- **ABOUT THIS EXERCISE**
Every line from the one containing "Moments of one" through the end of the listing below must be given again exactly, and nothing else; exclude pictures.

DATA section start

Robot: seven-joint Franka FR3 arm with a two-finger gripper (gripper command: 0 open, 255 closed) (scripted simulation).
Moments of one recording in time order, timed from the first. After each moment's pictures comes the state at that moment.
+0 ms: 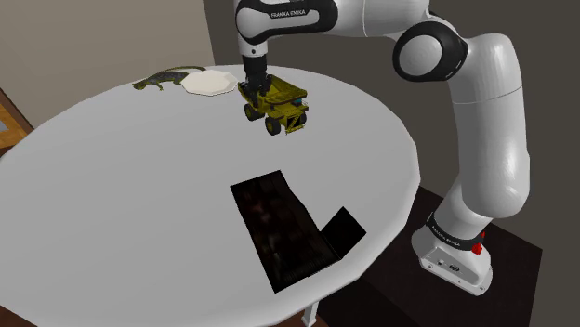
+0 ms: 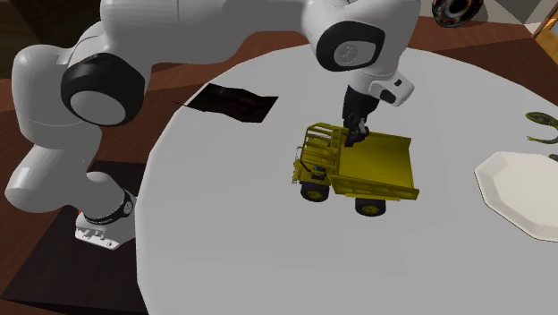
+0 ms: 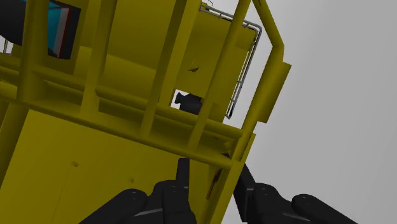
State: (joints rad) arm 0.11 0.55 0.14 -1.18 -0.06 1.68 0.11
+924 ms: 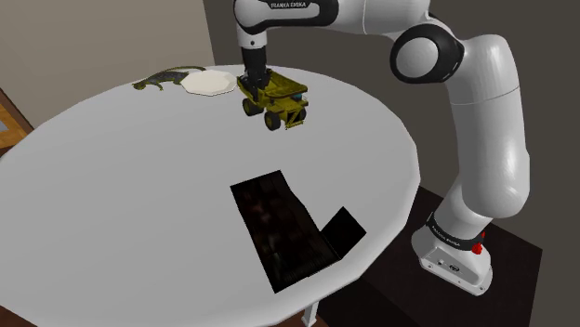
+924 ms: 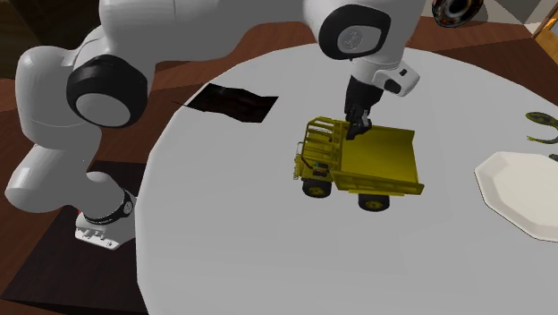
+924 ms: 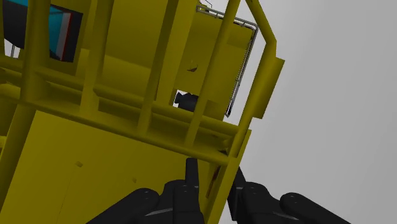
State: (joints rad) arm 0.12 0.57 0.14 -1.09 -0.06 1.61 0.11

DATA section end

- **ANSWER BELOW**
Moments of one recording in time order, timed from the first. After each moment's pictures comes the state at that moment.
+0 ms: 
+0 ms: 
+0 ms: 
State: (joints rad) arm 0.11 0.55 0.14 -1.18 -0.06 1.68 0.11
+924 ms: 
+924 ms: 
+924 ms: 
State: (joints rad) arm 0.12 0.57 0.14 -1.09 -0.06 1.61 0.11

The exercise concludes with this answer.